В городе Речица по традиции ставни закрывают на ночь до сих пор.
Дядя Боря - пожизненный труженик. Ему тоже далеко за 80, ведь он и тетя Рема – двойняшки. А он все работает и работает на небольшом частном заводике и колдует над металлом. Он умеет делать все. На работе и дома. Купил и обустроил себе новую квартиру в красивом приморском городе Ашкелон, обожает своих детей и внучек и помогает им как может. Когда у него появилась первая дочь, я «сошла с трона» и он стал называть Королевой ее, а потом перенес это звание на младшую. Так что, наша Королевская женская династия в интерпретации дяди Бори продолжалась.
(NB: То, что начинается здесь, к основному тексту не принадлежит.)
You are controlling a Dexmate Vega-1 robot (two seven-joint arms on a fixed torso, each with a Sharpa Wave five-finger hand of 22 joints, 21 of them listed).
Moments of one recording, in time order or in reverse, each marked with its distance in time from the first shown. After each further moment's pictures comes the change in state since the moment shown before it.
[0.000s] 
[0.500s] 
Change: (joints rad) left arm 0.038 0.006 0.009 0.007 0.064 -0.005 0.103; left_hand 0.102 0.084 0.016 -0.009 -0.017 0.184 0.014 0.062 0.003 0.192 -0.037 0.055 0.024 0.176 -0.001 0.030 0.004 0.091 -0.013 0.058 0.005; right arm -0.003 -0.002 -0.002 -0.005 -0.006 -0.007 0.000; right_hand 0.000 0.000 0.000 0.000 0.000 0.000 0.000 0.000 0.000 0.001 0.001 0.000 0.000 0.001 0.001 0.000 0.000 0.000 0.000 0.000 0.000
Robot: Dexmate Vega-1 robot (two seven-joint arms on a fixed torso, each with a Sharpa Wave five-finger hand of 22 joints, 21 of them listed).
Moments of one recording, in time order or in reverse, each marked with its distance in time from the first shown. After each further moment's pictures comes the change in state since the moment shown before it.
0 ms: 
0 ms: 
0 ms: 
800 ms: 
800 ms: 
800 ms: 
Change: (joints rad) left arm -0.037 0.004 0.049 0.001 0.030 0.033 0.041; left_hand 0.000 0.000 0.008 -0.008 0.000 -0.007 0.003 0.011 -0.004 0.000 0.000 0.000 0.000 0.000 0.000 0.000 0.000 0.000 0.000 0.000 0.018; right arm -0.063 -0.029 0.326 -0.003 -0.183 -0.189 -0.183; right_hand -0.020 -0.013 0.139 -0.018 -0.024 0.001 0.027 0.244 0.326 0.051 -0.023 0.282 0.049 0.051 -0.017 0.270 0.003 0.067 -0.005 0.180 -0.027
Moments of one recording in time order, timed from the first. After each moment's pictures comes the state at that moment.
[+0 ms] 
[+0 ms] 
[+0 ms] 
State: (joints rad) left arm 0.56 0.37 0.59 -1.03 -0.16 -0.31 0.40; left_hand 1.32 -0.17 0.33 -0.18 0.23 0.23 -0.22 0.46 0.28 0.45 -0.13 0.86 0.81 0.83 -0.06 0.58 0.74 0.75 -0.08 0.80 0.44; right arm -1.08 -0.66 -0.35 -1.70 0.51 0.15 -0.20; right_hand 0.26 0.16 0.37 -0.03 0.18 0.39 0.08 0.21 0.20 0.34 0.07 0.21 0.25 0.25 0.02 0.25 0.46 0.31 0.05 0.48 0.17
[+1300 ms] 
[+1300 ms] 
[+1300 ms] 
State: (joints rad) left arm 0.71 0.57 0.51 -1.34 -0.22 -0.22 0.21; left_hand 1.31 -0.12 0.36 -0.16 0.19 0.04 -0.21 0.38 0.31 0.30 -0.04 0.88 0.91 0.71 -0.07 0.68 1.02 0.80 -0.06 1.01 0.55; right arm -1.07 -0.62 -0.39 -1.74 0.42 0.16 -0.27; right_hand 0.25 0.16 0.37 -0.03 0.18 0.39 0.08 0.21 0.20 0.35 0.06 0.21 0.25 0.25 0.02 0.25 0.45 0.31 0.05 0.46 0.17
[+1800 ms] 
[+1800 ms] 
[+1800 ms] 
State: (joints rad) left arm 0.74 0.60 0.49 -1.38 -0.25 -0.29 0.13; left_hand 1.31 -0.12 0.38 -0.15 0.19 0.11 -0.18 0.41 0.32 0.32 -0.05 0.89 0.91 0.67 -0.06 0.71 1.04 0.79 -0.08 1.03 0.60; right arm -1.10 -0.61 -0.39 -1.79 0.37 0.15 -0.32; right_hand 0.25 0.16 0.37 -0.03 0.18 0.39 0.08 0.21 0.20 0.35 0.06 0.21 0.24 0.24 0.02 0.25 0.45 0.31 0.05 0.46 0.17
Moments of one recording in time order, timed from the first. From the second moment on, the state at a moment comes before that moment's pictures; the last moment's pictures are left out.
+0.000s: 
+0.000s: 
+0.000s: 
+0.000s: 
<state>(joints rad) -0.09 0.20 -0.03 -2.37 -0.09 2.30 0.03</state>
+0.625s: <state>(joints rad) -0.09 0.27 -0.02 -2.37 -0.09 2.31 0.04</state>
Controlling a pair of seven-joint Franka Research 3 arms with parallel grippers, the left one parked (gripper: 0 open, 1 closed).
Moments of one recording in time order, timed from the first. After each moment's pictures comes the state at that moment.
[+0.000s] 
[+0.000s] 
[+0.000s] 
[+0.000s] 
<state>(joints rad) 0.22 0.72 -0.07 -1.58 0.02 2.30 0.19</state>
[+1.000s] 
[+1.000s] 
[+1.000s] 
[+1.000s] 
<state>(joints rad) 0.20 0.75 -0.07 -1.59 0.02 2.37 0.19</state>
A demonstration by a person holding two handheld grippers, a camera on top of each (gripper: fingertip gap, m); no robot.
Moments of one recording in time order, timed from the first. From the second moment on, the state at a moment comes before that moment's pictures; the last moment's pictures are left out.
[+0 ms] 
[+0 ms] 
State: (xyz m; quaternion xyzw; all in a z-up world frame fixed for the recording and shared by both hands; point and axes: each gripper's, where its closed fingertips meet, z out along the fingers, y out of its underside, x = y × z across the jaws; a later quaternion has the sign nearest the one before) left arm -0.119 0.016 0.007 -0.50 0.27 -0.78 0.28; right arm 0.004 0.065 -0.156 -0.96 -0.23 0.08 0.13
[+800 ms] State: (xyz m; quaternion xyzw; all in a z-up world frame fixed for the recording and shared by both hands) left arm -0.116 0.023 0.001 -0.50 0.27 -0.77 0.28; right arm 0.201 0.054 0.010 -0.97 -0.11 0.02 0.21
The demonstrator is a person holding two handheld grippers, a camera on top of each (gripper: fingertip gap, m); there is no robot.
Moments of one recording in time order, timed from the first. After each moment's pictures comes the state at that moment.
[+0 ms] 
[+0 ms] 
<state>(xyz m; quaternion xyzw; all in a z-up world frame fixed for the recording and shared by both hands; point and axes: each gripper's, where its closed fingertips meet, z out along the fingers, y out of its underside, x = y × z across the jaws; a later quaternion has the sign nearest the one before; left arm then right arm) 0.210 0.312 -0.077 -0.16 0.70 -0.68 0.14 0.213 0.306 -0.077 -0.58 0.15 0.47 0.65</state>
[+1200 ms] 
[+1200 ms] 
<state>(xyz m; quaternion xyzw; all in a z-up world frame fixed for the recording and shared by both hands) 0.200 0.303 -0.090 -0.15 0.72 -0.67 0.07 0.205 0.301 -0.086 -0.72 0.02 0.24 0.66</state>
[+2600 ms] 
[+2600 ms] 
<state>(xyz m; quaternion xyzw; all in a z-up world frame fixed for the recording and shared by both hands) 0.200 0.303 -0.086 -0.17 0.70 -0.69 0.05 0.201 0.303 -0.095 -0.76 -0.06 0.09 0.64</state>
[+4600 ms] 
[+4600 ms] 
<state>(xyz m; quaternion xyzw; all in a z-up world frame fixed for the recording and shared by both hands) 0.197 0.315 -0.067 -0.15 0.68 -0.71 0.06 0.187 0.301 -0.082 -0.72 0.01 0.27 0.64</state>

Кого сегодня он называет так – не знаю. Наверно внучек.
И все бы было хорошо в семье Атов (Атт - дедушкина фамилия, перешедшая к его детям) .. Вот только жаль, что Борис Атт очень неравнодушен к женскому полу и поэтому в какой-то момент перестал замечать свою жену. До такой степени перестал замечать, что она однажды терпеливо приняв свою долю, ушла жить к своей дочери. А еще жаль, что поссорился с моим братом, которого тоже зовут Боря и который сразу по приезду дяди в Израиль устроил его на работу. Устроил на тот же завод, где работал сам. Устроил, как говорится «на свою голову». Не зря говорят, что «Благими намерениями вымощена дорога в ад». Характер у дяди Бори не простой и однажды, обидевшись, что не он, а его племянник как бы старший по должности, он превратил жизнь моего брата и своего племянника в этот самый ад. Какие там должности! В то время на всех предприятиях такого типа были две должности: работающий израильтянин и оле хадаш. Израильтяне работали обычный рабочий день и получали по 15 шеклей в час, олим хадашим работали не нормированный рабочий день и получали 5 шекелей в час. Но Боря, который мой брат, приехал намного раньше дяди Бори, и уже был признан хозяином и получал от него распоряжения, которые передавал всем остальным олим хадашим. Пережить это дядя Боря разумеется, не мог.